Summary
This study proposes an integrated Quality Function Deployment framework linking contextual factors, sustainability criteria, supply chain risks, and resilience strategies for fresh food supply chains serving small-scale producers and nanostores. Through multi-expert evaluation across three sequential stages, the framework identifies logistics costs and water use as critical sustainability metrics, and prioritises practical mitigation strategies including horizontal collaboration and backup supplier networks.
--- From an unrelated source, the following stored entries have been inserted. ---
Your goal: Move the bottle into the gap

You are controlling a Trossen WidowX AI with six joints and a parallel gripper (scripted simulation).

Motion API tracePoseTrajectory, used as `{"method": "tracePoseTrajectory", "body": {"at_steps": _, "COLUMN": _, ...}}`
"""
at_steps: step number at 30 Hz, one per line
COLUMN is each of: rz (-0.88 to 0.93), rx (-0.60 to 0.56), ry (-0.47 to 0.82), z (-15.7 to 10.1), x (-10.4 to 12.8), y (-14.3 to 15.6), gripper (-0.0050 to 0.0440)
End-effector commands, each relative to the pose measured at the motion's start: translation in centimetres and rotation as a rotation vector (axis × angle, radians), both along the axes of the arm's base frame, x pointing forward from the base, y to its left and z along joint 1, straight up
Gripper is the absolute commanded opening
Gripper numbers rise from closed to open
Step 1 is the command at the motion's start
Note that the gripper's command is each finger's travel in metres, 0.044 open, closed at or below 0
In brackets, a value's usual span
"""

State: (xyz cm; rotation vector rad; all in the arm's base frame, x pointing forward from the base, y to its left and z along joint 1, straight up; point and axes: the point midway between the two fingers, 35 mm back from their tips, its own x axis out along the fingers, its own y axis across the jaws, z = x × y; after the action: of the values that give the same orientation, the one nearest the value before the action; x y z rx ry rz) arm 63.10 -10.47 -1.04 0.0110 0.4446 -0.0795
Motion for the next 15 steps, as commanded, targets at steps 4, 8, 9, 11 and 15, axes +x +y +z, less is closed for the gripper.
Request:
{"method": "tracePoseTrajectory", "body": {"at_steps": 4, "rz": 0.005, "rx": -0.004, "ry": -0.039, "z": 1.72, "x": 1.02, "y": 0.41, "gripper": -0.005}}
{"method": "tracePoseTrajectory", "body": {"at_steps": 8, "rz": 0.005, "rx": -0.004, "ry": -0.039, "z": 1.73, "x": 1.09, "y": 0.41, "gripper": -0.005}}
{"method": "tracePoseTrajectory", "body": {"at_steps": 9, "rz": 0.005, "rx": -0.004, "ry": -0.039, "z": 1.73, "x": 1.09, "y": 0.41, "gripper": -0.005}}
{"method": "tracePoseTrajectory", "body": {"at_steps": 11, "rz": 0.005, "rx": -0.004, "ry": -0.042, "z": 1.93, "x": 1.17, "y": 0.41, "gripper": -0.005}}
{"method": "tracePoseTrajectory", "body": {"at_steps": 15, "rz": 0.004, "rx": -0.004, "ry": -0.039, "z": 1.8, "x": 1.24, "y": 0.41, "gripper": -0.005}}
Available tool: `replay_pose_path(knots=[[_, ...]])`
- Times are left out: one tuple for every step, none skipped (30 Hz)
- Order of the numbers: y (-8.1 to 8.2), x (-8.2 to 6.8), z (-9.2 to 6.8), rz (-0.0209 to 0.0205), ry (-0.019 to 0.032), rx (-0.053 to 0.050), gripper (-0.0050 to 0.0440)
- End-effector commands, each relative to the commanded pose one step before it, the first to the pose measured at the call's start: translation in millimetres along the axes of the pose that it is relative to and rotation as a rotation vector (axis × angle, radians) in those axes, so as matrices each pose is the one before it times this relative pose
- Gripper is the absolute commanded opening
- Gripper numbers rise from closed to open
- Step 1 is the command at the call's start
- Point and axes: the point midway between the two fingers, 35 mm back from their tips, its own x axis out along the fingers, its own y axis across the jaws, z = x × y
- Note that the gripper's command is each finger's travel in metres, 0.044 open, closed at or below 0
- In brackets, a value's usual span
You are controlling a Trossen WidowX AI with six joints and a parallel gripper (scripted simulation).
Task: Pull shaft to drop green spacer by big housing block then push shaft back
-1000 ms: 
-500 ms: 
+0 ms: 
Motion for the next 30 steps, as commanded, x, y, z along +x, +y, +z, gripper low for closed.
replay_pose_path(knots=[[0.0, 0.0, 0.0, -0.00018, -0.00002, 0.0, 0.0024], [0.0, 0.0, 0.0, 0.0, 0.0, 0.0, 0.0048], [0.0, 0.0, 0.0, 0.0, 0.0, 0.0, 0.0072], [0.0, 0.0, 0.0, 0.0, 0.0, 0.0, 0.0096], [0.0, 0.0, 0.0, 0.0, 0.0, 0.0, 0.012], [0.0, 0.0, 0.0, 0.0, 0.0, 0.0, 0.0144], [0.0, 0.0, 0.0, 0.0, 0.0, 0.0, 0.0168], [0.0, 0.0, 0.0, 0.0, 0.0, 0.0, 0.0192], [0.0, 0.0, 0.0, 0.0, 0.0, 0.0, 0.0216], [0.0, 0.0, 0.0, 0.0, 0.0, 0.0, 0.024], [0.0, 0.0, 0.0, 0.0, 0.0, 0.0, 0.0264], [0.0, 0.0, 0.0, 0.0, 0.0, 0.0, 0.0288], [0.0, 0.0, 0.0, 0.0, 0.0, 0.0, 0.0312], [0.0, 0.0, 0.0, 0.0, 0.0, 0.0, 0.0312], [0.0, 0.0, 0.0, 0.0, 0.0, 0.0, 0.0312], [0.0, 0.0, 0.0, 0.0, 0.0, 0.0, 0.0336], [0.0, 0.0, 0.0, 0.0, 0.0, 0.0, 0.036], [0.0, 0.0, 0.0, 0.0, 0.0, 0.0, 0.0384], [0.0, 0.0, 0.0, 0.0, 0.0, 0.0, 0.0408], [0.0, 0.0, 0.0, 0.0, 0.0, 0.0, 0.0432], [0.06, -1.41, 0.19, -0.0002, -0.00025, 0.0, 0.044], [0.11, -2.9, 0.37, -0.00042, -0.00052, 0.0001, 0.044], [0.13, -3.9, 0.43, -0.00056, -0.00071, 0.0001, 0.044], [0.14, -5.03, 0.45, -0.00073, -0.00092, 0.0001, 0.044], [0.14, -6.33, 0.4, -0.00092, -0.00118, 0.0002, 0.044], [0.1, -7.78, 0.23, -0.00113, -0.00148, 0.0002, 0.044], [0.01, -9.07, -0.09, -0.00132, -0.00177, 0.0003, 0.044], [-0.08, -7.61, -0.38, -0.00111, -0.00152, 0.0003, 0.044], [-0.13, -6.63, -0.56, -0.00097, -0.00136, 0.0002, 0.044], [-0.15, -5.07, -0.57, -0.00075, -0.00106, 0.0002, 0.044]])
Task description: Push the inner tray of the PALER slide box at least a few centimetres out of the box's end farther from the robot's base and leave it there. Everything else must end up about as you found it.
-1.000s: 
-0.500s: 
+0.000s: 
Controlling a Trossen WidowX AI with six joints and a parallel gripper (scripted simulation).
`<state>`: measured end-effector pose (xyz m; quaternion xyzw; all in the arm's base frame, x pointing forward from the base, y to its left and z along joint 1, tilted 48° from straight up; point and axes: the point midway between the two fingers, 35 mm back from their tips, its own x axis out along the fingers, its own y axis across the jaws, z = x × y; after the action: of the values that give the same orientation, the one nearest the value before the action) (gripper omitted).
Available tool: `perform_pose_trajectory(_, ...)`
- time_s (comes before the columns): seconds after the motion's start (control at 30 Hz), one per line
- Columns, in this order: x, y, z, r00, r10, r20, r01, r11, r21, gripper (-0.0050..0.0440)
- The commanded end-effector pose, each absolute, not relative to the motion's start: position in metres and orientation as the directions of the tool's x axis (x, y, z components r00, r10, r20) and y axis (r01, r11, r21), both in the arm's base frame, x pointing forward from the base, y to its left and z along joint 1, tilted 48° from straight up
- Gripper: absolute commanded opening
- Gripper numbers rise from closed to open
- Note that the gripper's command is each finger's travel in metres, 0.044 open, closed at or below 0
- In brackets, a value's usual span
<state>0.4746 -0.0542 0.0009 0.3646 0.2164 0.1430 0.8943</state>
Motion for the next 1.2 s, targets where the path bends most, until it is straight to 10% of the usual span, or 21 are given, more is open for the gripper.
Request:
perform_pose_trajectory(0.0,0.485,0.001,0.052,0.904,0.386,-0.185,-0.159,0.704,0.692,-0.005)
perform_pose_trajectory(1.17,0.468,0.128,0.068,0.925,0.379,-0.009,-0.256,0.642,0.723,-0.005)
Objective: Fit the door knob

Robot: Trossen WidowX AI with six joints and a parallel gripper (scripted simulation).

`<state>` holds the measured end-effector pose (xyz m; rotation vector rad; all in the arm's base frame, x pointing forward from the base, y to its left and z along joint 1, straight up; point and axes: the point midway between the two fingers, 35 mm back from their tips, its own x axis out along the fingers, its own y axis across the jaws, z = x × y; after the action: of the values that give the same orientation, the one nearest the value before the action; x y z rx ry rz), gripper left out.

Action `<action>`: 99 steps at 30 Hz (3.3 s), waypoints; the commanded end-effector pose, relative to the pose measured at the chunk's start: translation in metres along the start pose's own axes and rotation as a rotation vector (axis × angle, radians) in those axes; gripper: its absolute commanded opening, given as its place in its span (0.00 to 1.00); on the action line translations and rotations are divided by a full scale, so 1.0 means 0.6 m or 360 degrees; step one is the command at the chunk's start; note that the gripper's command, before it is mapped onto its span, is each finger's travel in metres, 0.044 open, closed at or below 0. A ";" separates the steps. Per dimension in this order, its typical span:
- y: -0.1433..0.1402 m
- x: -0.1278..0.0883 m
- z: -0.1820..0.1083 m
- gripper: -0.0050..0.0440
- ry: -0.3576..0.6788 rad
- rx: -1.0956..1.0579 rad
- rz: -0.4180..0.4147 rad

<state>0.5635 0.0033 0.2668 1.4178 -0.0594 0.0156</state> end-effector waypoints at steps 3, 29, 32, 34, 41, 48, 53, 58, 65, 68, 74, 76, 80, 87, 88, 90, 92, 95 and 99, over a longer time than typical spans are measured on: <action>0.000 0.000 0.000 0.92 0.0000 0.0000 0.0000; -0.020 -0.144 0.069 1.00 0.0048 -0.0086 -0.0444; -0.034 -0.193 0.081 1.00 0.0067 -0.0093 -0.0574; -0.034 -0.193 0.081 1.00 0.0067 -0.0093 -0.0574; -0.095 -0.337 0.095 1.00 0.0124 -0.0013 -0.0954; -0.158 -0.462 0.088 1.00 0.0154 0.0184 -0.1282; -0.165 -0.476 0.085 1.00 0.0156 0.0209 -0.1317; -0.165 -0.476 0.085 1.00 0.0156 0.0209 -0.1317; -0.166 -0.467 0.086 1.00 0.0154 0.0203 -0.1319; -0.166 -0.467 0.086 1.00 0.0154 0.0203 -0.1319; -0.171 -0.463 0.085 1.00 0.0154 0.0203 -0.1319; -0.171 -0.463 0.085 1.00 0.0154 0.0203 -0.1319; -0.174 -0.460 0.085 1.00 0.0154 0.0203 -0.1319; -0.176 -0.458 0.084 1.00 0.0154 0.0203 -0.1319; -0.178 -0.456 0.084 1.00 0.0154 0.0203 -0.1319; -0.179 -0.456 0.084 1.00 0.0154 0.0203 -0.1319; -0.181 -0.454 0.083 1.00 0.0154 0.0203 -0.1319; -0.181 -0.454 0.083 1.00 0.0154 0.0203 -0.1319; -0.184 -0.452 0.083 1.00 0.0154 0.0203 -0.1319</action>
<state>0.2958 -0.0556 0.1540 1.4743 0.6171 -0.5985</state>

The approach addresses the fragmentation of sustainability, risk, and resilience analyses by treating them as interdependent system components.
UK applicability
The framework's emphasis on small-scale producers and nanostores, together with its focus on logistical efficiency and water stewardship, may inform UK policy on short supply chains and local food systems, though applicability depends on whether the study's geographic and economic context aligns with UK farm scale and infrastructure patterns.
Key measures
Weighted expert evaluations of contextual attributes, sustainability criteria (economic, environmental, social), supply chain risks, and resilience strategies across three integrated QFD stages
Outcomes reported
The study identified key sustainability criteria (logistics costs, water use, demand fulfilment), primary supply chain risks (supply, financial, and demand risks), and prioritised resilience strategies (multiple sourcing, horizontal collaboration, backup suppliers, facility fortification, capacity expansion) for fresh food supply chains with small-scale producers and nanostores.